* _Aim of the exercise_: Reprint all of the data below exactly as shown and skip every image.

* _Supplied data_:
########

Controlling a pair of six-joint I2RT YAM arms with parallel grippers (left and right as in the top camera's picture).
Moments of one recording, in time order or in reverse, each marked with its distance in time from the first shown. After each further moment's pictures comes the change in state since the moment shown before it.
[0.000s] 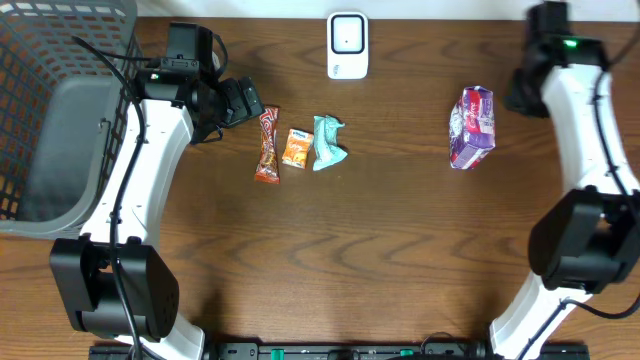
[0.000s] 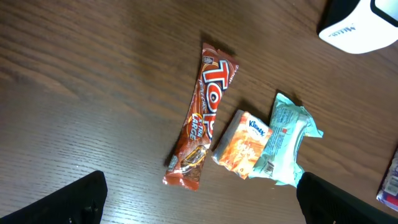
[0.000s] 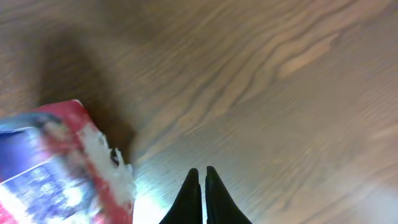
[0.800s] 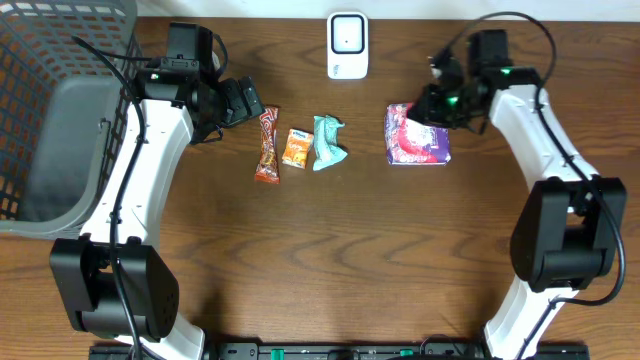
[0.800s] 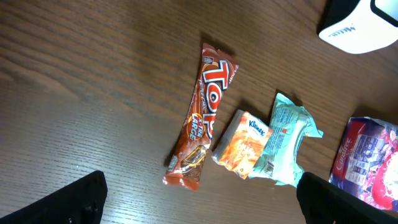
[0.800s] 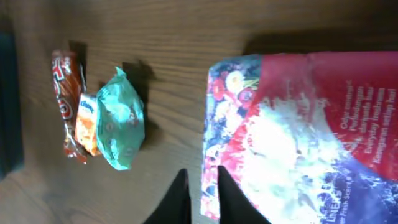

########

* _Solved exercise_:
Controlling a pair of six-joint I2RT YAM arms with parallel grippers (left and right as in the top camera's picture).
Moments of one recording, in time order or in reverse, each marked with its distance in time from the first shown. After each further moment's pictures comes the change in state since the moment shown before it.
[0.000s] 
[0.000s] 
[0.000s] 
[0.800s] 
[0.800s] 
[0.800s] 

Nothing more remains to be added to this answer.